Start of Information supplied

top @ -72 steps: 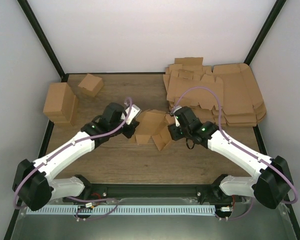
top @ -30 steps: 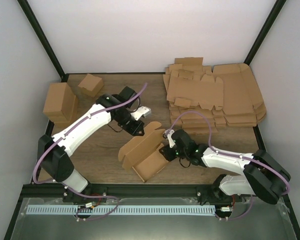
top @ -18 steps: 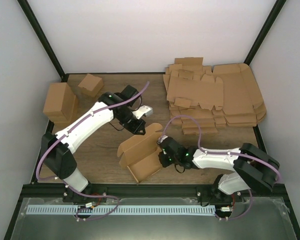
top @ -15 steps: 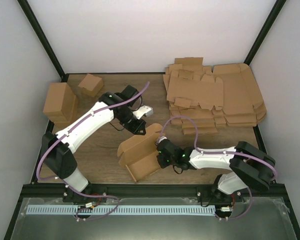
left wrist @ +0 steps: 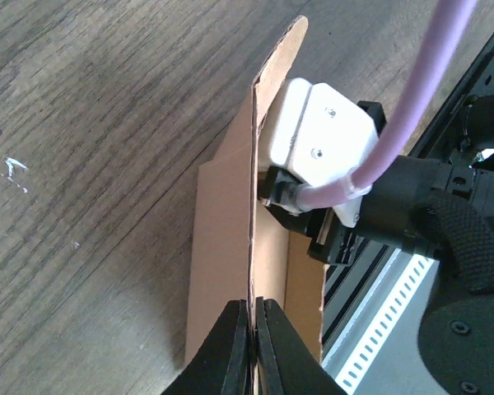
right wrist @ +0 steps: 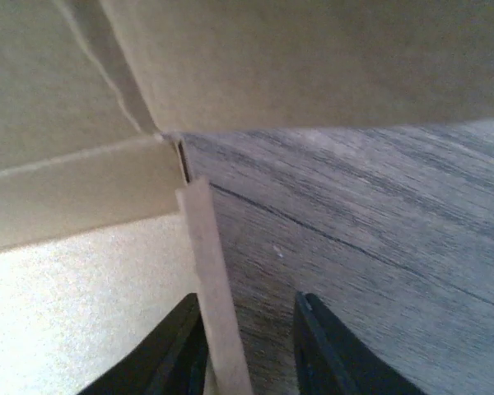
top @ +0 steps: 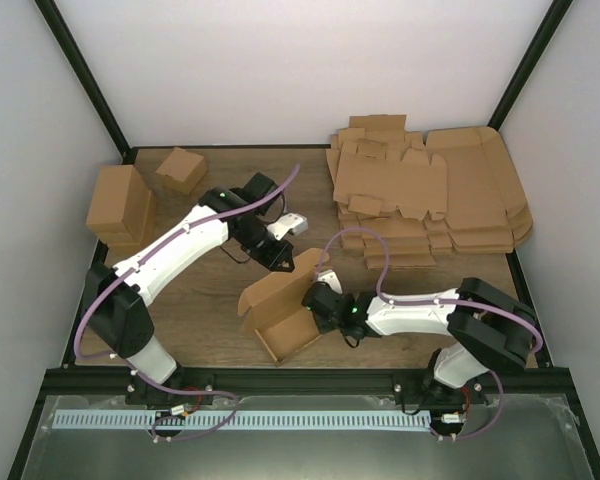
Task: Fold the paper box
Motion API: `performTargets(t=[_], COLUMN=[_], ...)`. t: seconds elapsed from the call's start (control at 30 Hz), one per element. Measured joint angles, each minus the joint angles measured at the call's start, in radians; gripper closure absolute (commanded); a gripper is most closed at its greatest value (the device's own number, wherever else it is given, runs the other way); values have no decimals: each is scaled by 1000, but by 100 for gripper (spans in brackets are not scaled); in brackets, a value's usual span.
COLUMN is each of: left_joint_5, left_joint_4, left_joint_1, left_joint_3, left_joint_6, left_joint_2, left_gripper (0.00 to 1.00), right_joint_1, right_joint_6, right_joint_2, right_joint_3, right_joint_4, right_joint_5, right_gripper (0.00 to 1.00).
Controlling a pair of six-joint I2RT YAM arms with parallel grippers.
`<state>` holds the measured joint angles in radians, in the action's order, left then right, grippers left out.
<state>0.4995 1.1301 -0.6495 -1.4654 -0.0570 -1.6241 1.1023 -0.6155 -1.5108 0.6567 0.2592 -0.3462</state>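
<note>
The paper box (top: 288, 328) is a half-folded brown cardboard tray on the wooden table (top: 195, 305), with one long wall standing up. My left gripper (top: 284, 263) is shut on the top edge of that wall; in the left wrist view its fingertips (left wrist: 252, 346) pinch the thin cardboard edge (left wrist: 222, 247). My right gripper (top: 316, 300) is at the tray's right end, low on the table. In the right wrist view it (right wrist: 247, 350) is open, and a narrow cardboard flap (right wrist: 212, 271) stands between the jaws against the left finger.
A stack of flat die-cut cardboard sheets (top: 430, 195) fills the back right. Folded brown boxes (top: 120, 205) and a small cube-like box (top: 180, 170) stand at the back left. A black frame rail (top: 300, 378) runs along the near edge.
The right gripper has slid left along the table up to the tray's end, over the flap. The tray has shifted slightly. The left gripper has kept its grip on the wall.
</note>
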Motion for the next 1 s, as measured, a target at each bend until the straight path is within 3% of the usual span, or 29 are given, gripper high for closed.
performTargets(t=[0.17,0.33,0.43,0.53,0.67,0.87,1.0], left_joint_5=[0,0,0,-2,-10,4,17], left_joint_4=[-4,-9,-12,-18,-43,-138,-221], left_joint_1=[0,0,0,0,0,29,128], left_joint_3=[10,11,12,12,18,91,144], left_joint_6=[1,2,5,13,41,110,160], left_joint_2=[0,1,4,6,20,100,184], left_gripper=[96,95,88,77,52,19,12], right_joint_1=[1,1,1,1,1,1,1], right_joint_6=[-6,5,13,17,8,-55,-144], right_joint_2=[69,128,142,150,186,303,399], right_joint_3=[-37,-38,-38,-38,-39,-39,-39], right_joint_4=[7,8,9,18,48,134,228], right_joint_5=[-1,6,14,21,37,55,81], right_gripper=[57,55,47,33,21,18,21])
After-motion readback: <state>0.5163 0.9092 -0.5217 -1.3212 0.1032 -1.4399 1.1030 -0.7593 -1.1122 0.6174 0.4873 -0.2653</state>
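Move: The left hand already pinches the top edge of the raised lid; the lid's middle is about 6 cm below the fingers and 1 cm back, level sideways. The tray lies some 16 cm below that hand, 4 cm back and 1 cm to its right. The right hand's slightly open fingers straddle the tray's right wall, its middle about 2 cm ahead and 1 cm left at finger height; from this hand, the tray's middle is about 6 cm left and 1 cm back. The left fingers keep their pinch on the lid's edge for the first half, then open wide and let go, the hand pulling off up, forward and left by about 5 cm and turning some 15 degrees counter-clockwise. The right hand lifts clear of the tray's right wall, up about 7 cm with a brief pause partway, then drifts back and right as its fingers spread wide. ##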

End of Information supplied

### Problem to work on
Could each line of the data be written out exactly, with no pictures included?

### Your response
top @ -72 steps: 
top @ -30 steps: 
top @ -18 steps: 
top @ -15 steps: 
left wrist @ +0 steps: 
right wrist @ +0 steps: 
top @ +0 steps: 
Task: Fold the paper box
Motion API: `performTargets(t=[_], COLUMN=[_], ...)`. t: seconds elapsed from the call's start (control at 30 Hz), one per element. Measured joint angles, each minus the joint angles measured at the call's start, in radians; gripper closure absolute (commanded); a gripper is most closed at its greatest value (the device's own number, wherever else it is given, runs the other way); values have no decimals: each is scaled by 1000, but by 100 for gripper (spans in brackets are not scaled); in brackets, a value's usual span.
COLUMN is each of: left_joint_5, left_joint_4, left_joint_1, left_joint_3, left_joint_6, left_joint_2, left_gripper (0.00 to 1.00), right_joint_1, right_joint_6, right_joint_2, right_joint_3, right_joint_4, right_joint_5, right_gripper (0.00 to 1.00).
Controlling a pair of six-joint I2RT YAM arms with parallel grippers.
`<state>` holds the measured joint angles in radians, in the action's order, left then right, grippers left out.
<state>0.4995 1.1301 -0.6495 -1.4654 -0.0570 -1.6241 1.1023 -0.6155 -1.5108 0.6567 0.2592 -0.3462</state>
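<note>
The paper box (top: 288, 328) is a half-folded brown cardboard tray on the wooden table (top: 195, 305), with one long wall standing up. My left gripper (top: 284, 263) is shut on the top edge of that wall; in the left wrist view its fingertips (left wrist: 252, 346) pinch the thin cardboard edge (left wrist: 222, 247). My right gripper (top: 316, 300) is at the tray's right end, low on the table. In the right wrist view it (right wrist: 247, 350) is open, and a narrow cardboard flap (right wrist: 212, 271) stands between the jaws against the left finger.
A stack of flat die-cut cardboard sheets (top: 430, 195) fills the back right. Folded brown boxes (top: 120, 205) and a small cube-like box (top: 180, 170) stand at the back left. A black frame rail (top: 300, 378) runs along the near edge.
The right gripper has slid left along the table up to the tray's end, over the flap. The tray has shifted slightly. The left gripper has kept its grip on the wall.
</note>
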Motion for the next 1 s, as measured, a target at each bend until the straight path is within 3% of the usual span, or 29 are given, gripper high for closed.
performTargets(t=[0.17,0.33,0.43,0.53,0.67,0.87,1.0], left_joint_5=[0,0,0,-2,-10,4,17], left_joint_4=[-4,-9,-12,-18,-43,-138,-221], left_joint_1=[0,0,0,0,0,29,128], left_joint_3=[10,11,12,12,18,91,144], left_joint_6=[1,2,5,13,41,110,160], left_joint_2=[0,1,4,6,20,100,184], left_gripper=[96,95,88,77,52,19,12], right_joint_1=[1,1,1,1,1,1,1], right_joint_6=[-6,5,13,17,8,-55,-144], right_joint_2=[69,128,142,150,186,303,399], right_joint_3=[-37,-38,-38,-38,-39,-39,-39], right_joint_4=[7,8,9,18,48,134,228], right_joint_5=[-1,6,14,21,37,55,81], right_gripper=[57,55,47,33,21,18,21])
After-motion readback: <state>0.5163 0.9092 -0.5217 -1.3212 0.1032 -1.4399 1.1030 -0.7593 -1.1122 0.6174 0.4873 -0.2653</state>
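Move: The left hand already pinches the top edge of the raised lid; the lid's middle is about 6 cm below the fingers and 1 cm back, level sideways. The tray lies some 16 cm below that hand, 4 cm back and 1 cm to its right. The right hand's slightly open fingers straddle the tray's right wall, its middle about 2 cm ahead and 1 cm left at finger height; from this hand, the tray's middle is about 6 cm left and 1 cm back. The left fingers keep their pinch on the lid's edge for the first half, then open wide and let go, the hand pulling off up, forward and left by about 5 cm and turning some 15 degrees counter-clockwise. The right hand lifts clear of the tray's right wall, up about 7 cm with a brief pause partway, then drifts back and right as its fingers spread wide. ##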

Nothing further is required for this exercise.